Globally, about 87% of the 700 million doses dispensed have been released in wealthy countries. While 1 in 4 people in rich countries has received a vaccine, in poor countries it is 1 in more than 500.

In recent days, the US and some European countries have delayed the use of Johnson & Johnson’s COVID-19 vaccine, while authorities are investigating extremely rare but dangerous blood clots. AstraZeneca’s vaccine has also been hit with delays and limitations due to coagulation anxiety.

Another concern: poorer countries rely on vaccines from China and Russia, which some scientists believe offer less protection than those from Pfizer, Moderna and AstraZeneca.

Last week, the director of China’s Center for Disease Control and Prevention acknowledged that the country’s vaccines offer low protection and said officials are considering combining them with other injections to improve their effectiveness.

In the US, where more than 560,000 lives have been lost, accounting for more than 1 in 6 of the world’s COVID-19 deaths, hospital admissions and deaths have dropped, businesses are reopening and life is starting to return to something that is almost normal in several states. . The number of Americans claiming unemployment benefits fell to 576,000 last week, a low after COVID-19.
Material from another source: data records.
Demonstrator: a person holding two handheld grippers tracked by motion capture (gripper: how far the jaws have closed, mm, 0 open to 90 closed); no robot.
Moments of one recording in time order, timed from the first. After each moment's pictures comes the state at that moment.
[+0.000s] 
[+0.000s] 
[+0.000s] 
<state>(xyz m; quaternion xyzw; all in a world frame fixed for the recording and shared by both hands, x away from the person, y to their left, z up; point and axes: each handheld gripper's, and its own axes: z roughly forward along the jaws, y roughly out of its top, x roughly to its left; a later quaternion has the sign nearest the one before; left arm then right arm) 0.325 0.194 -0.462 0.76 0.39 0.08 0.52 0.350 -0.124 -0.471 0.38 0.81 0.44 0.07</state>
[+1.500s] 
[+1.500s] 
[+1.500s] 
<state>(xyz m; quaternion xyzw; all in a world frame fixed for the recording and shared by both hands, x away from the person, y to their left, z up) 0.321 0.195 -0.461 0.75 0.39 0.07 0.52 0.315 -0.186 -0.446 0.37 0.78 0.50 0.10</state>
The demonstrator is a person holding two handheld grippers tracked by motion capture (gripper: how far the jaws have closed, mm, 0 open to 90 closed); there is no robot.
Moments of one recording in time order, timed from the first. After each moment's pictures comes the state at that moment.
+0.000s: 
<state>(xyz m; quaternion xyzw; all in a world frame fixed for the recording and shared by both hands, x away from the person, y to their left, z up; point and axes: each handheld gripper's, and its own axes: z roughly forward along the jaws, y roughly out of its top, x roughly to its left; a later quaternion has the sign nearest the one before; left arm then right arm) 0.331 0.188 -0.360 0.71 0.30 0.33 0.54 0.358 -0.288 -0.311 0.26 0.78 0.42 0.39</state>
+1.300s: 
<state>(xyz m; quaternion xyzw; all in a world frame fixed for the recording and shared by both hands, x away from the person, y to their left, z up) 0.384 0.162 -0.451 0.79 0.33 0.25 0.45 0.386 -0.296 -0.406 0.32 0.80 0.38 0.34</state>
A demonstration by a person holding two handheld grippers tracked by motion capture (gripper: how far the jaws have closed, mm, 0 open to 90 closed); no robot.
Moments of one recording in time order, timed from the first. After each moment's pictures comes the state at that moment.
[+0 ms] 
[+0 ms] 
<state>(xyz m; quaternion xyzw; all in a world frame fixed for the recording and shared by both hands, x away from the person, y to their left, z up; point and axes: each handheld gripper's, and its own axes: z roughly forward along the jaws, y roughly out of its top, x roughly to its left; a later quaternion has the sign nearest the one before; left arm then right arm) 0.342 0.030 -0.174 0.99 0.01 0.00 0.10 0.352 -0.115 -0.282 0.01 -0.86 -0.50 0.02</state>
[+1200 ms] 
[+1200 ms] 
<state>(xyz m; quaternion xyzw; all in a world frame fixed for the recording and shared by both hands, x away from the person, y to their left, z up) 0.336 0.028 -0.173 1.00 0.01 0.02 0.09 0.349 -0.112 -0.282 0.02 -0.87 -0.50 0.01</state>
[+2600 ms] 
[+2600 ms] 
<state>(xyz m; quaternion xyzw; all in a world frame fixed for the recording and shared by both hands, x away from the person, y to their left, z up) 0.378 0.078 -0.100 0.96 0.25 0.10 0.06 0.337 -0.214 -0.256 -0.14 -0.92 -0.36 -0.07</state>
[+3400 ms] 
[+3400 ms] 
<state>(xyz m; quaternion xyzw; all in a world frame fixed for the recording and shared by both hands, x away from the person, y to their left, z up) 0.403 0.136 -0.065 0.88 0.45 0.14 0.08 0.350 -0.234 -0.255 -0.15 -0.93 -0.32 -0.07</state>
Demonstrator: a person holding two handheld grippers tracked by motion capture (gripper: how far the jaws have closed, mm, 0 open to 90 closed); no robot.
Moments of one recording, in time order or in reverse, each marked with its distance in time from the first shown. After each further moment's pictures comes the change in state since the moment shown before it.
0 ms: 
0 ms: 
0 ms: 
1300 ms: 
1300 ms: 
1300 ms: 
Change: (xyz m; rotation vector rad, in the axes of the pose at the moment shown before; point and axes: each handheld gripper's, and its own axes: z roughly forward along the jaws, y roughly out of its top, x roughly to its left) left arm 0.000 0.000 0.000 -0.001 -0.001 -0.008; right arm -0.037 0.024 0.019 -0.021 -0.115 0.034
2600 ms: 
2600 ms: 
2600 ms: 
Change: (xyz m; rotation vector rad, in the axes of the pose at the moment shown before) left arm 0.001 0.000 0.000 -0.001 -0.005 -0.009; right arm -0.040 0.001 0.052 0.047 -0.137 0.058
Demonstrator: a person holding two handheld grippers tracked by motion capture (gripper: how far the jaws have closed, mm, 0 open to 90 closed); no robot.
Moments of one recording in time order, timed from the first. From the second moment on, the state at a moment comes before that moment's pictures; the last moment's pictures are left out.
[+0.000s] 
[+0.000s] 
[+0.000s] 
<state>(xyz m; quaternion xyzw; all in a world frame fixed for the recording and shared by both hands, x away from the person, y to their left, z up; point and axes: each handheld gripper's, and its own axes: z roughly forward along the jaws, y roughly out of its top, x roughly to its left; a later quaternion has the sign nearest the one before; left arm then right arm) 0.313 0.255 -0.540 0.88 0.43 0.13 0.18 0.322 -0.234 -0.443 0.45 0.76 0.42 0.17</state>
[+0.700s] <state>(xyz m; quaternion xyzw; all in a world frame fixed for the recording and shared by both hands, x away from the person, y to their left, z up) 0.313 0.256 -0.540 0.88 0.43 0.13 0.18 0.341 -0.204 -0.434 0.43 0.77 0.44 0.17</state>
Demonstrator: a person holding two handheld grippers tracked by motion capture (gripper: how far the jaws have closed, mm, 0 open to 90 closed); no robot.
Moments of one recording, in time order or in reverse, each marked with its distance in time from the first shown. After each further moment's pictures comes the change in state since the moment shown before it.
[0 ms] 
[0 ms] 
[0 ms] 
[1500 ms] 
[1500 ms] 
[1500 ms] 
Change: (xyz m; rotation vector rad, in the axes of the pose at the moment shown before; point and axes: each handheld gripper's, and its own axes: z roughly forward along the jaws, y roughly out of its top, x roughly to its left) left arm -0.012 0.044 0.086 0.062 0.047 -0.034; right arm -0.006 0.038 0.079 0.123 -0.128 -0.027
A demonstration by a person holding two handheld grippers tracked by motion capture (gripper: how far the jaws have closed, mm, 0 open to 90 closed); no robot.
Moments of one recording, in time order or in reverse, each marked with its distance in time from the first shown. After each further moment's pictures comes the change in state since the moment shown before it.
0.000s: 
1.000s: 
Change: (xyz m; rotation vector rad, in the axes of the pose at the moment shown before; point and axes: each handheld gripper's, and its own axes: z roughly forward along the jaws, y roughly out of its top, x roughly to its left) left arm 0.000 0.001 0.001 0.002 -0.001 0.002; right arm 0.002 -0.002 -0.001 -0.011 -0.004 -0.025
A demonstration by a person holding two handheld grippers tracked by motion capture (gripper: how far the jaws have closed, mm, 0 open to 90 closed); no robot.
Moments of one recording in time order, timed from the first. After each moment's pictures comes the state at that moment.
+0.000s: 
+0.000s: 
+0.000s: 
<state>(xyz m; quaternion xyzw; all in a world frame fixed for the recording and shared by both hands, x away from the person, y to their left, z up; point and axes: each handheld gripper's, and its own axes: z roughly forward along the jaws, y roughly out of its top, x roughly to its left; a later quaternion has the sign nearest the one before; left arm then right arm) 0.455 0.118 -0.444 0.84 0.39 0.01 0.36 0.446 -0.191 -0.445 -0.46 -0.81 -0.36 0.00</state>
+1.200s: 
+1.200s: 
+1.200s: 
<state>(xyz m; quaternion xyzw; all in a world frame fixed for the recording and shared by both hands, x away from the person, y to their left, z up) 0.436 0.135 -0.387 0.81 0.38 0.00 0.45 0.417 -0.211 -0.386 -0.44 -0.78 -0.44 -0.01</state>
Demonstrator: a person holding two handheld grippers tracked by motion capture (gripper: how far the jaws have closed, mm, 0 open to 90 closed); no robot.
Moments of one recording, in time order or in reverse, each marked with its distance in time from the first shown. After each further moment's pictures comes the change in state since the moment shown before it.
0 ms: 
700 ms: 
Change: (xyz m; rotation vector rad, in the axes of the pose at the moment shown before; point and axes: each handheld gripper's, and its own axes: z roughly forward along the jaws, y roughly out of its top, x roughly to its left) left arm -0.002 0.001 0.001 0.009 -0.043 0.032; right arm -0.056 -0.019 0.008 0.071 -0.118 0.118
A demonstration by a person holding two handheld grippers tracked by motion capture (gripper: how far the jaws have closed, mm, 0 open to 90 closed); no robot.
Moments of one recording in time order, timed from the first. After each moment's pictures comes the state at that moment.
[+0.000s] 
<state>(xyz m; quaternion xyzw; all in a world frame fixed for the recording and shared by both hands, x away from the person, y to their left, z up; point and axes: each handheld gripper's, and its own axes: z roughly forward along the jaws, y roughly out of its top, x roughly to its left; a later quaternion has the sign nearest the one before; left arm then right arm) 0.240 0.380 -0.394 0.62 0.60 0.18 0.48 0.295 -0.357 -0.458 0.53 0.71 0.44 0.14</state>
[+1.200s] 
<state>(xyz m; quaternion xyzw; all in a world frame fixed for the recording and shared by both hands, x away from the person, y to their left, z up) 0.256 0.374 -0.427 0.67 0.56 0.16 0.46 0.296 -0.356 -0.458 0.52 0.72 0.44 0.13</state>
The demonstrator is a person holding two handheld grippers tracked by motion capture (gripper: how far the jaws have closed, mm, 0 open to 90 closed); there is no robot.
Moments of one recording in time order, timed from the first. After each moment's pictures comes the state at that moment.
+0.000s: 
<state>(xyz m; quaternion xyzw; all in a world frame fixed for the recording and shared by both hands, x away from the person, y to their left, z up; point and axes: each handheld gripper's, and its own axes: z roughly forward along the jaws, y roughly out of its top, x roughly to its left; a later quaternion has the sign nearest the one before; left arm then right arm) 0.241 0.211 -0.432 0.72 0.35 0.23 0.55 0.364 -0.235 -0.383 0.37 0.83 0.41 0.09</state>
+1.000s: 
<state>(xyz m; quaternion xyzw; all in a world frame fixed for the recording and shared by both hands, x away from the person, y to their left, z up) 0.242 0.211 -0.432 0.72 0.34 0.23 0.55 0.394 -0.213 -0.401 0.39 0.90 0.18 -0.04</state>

But progress is patchy and new hot spots – Michigan in particular – have flared up in recent weeks. Still, deaths in the US have dropped to about 700 a day on average, down from a mid-January peak of about 3,400.

In Europe, countries are hardest hit by a more contagious variant that has ravaged Britain for the first time and pushed the continent’s COVID-19-related death toll to above 1 million.

Nearly 6,000 critically ill patients are being treated in French intensive care units, figures not seen since the first wave a year ago.

Dr. Marc Leone, chief of intensive care at North Hospital in Marseille, said exhausted frontline workers hailed as heroes at the start of the pandemic now feel alone and hope that new school closures and other restrictions will do so. help contain the virus for the next few weeks.

“There is exhaustion, more bad mood. You have to be careful because there are a lot of conflicts,” he said. “We will give everything we have to get through these 15 days in the best possible way.”